The task: Output every record exactly and leave each picture out.

[[ Exercise data, beginning ]]

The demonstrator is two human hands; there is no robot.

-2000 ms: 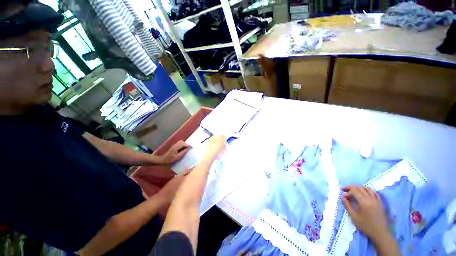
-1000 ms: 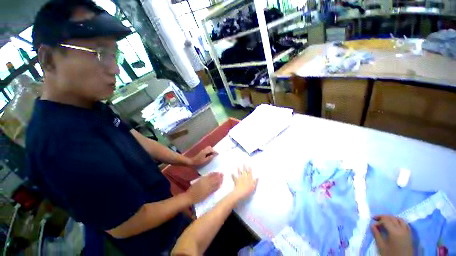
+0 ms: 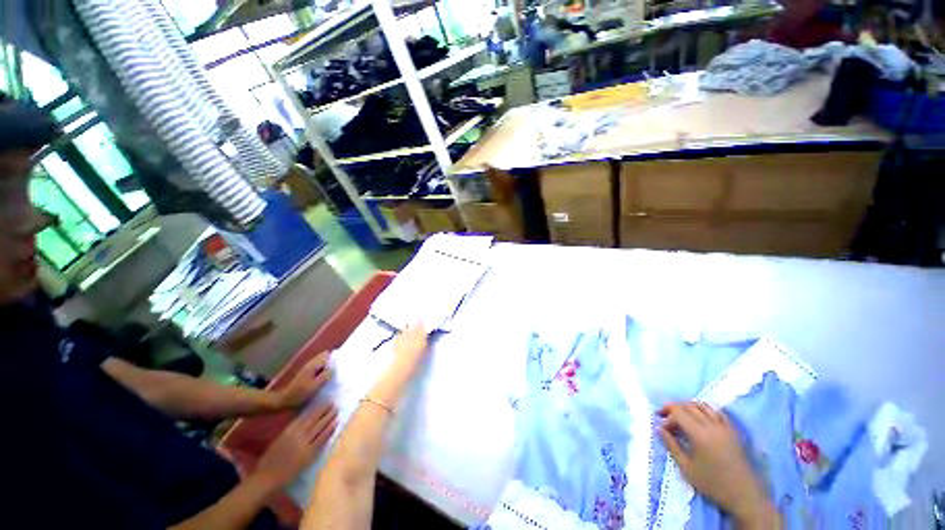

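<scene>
A light blue floral dress (image 3: 565, 435) with white lace edging lies spread on the white table. My right hand (image 3: 710, 455) rests on the dress beside the front lace, fingers loosely bent and not gripping. My left hand (image 3: 410, 344), with a thin band at the wrist, reaches to the near edge of a stack of white paperwork (image 3: 435, 277) at the table's left end. Its fingertips are blurred against the pages, so I cannot tell if they grip. White paper also lies beside my left forearm, hard to tell from the table.
A person in dark clothing (image 3: 93, 435) stands at the left, both hands at the table's end. A tape strip (image 3: 435, 487) runs along the near edge. A reddish bin (image 3: 358, 311) is beside the table. Cartons (image 3: 746, 202), a shelf rack (image 3: 414, 93) and another table stand behind.
The view has swung right. My left hand has moved from lying flat on a loose sheet to the stack's near edge. My right hand stays on the dress.
</scene>
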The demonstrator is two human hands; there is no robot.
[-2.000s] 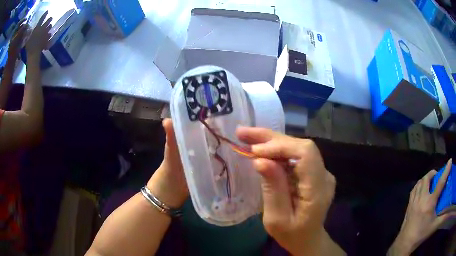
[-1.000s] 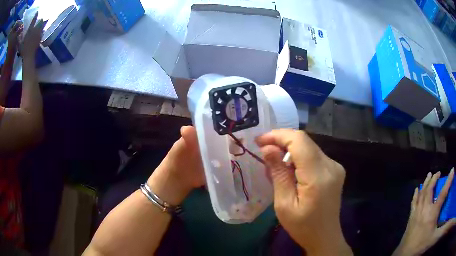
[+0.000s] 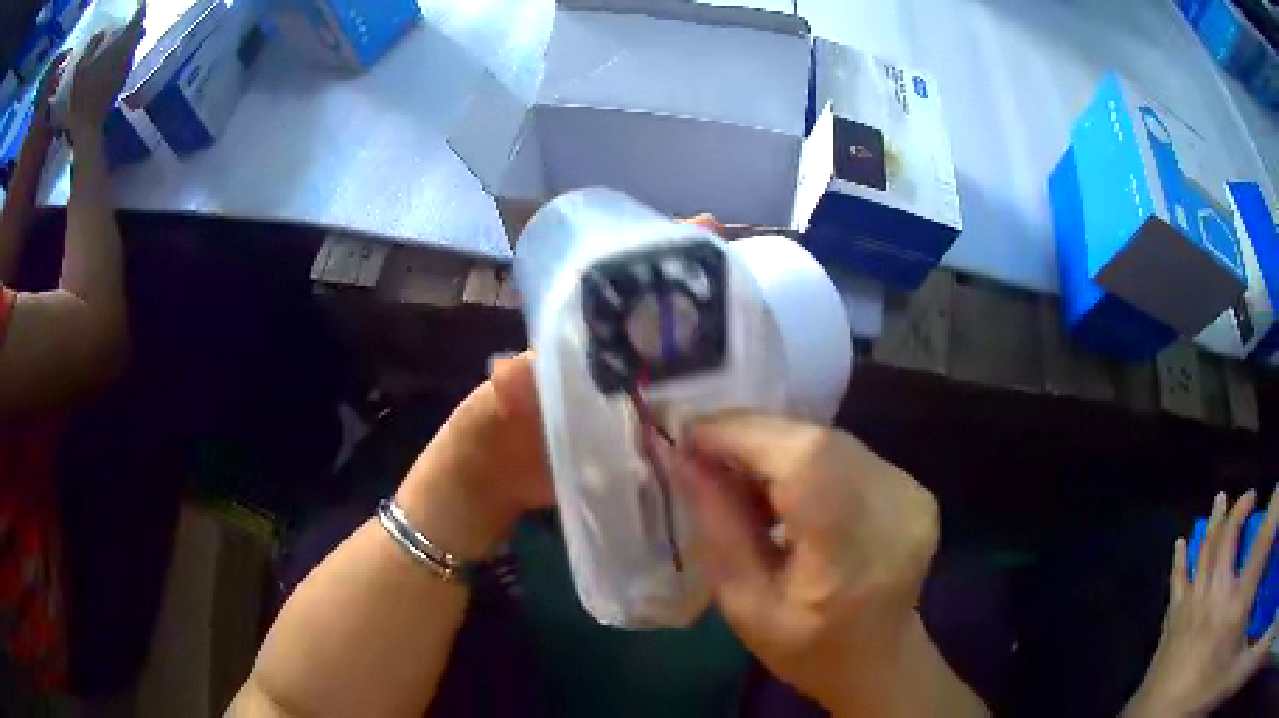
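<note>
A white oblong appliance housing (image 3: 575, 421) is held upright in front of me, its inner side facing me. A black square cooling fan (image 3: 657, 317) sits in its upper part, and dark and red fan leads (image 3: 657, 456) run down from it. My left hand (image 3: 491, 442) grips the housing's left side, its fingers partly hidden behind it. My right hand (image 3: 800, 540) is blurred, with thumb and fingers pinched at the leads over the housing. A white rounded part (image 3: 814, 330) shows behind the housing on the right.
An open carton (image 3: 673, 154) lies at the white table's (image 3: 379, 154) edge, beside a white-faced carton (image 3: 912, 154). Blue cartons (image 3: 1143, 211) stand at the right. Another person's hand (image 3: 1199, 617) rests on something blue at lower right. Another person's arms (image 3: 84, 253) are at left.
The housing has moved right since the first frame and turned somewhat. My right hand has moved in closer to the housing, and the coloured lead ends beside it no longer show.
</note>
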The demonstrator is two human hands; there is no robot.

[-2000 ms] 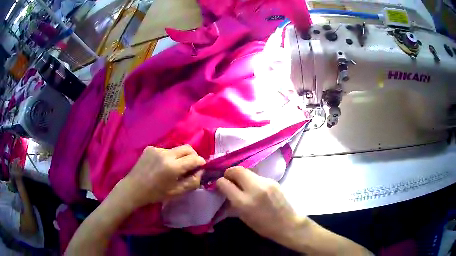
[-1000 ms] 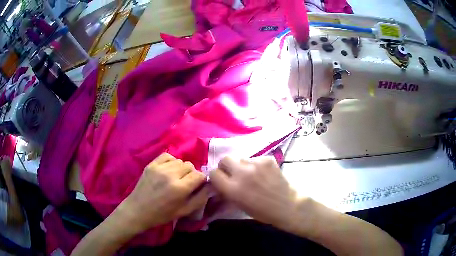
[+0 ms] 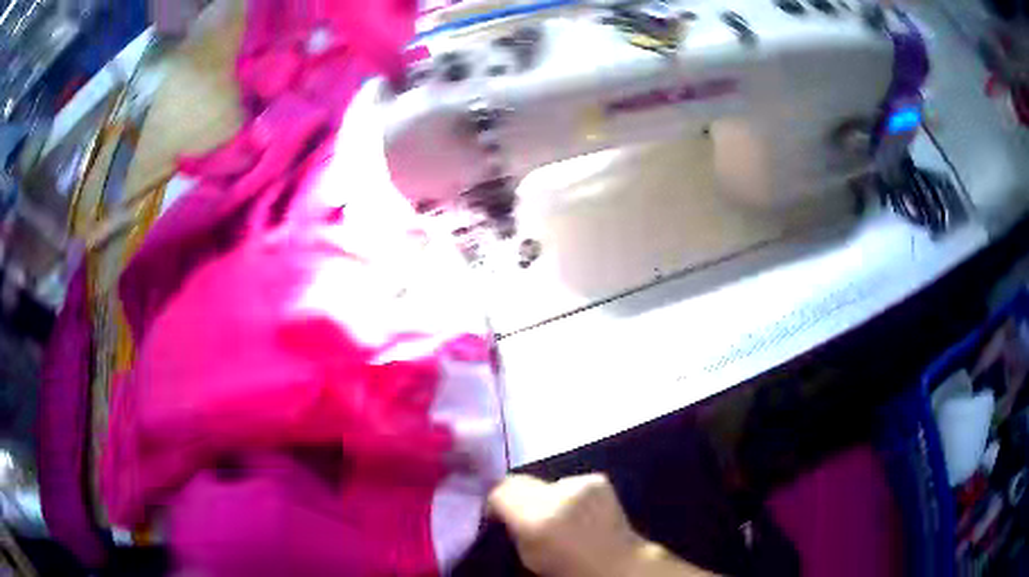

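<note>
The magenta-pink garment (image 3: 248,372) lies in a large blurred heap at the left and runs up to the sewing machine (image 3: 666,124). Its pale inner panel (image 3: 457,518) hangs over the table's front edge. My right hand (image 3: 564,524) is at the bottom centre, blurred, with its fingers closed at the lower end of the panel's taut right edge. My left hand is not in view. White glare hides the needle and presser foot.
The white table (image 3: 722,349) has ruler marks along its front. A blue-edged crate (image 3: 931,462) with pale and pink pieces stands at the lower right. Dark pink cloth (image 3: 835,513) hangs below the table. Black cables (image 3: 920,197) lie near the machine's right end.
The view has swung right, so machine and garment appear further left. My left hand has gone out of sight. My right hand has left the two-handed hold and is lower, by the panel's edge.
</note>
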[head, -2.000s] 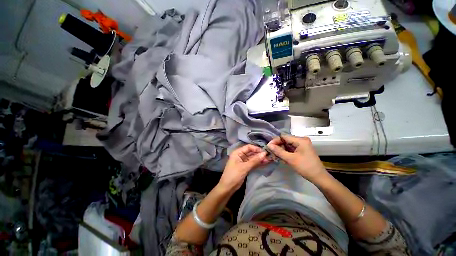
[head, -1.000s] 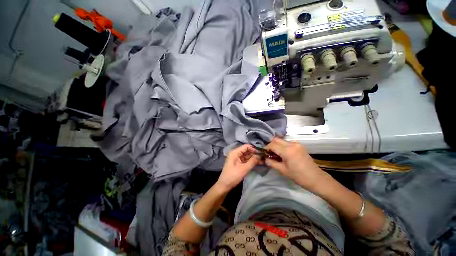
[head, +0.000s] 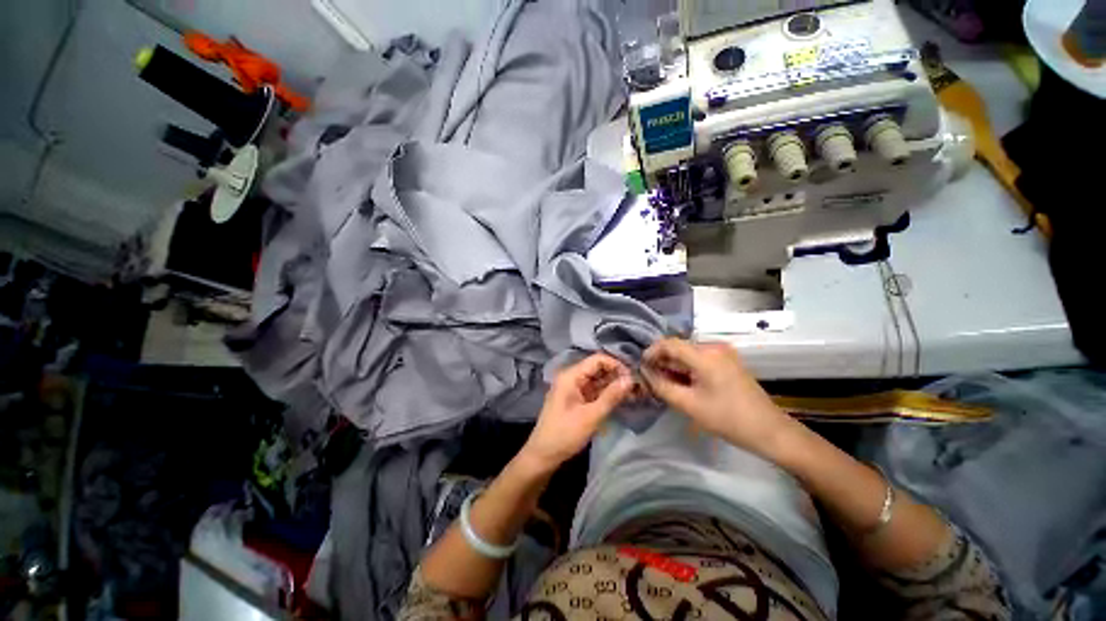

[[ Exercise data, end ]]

Solution for this exercise:
The demonstrator is two human hands; there is no robot.

-2000 ms: 
-1000 ms: 
+0 ms: 

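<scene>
A light blue floral dress (image 3: 565, 435) with white lace edging lies spread on the white table. My right hand (image 3: 710, 455) rests on the dress beside the front lace, fingers loosely bent and not gripping. My left hand (image 3: 410, 344), with a thin band at the wrist, reaches to the near edge of a stack of white paperwork (image 3: 435, 277) at the table's left end. Its fingertips are blurred against the pages, so I cannot tell if they grip. White paper also lies beside my left forearm, hard to tell from the table.
A person in dark clothing (image 3: 93, 435) stands at the left, both hands at the table's end. A tape strip (image 3: 435, 487) runs along the near edge. A reddish bin (image 3: 358, 311) is beside the table. Cartons (image 3: 746, 202), a shelf rack (image 3: 414, 93) and another table stand behind.
The view has swung right. My left hand has moved from lying flat on a loose sheet to the stack's near edge. My right hand stays on the dress.
</scene>
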The demonstrator is two human hands; there is no robot.
[-2.000s] 
[-1.000s] 
[+0.000s] 
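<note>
A white oblong appliance housing (image 3: 575, 421) is held upright in front of me, its inner side facing me. A black square cooling fan (image 3: 657, 317) sits in its upper part, and dark and red fan leads (image 3: 657, 456) run down from it. My left hand (image 3: 491, 442) grips the housing's left side, its fingers partly hidden behind it. My right hand (image 3: 800, 540) is blurred, with thumb and fingers pinched at the leads over the housing. A white rounded part (image 3: 814, 330) shows behind the housing on the right.
An open carton (image 3: 673, 154) lies at the white table's (image 3: 379, 154) edge, beside a white-faced carton (image 3: 912, 154). Blue cartons (image 3: 1143, 211) stand at the right. Another person's hand (image 3: 1199, 617) rests on something blue at lower right. Another person's arms (image 3: 84, 253) are at left.
The housing has moved right since the first frame and turned somewhat. My right hand has moved in closer to the housing, and the coloured lead ends beside it no longer show.
</note>
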The demonstrator is two human hands; there is no robot.

[-2000 ms] 
[-1000 ms] 
[+0 ms] 

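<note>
The magenta-pink garment (image 3: 248,372) lies in a large blurred heap at the left and runs up to the sewing machine (image 3: 666,124). Its pale inner panel (image 3: 457,518) hangs over the table's front edge. My right hand (image 3: 564,524) is at the bottom centre, blurred, with its fingers closed at the lower end of the panel's taut right edge. My left hand is not in view. White glare hides the needle and presser foot.
The white table (image 3: 722,349) has ruler marks along its front. A blue-edged crate (image 3: 931,462) with pale and pink pieces stands at the lower right. Dark pink cloth (image 3: 835,513) hangs below the table. Black cables (image 3: 920,197) lie near the machine's right end.
The view has swung right, so machine and garment appear further left. My left hand has gone out of sight. My right hand has left the two-handed hold and is lower, by the panel's edge.
</note>
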[head, -2.000s] 
[head, -1.000s] 
[head, +0.000s] 

No further response is needed.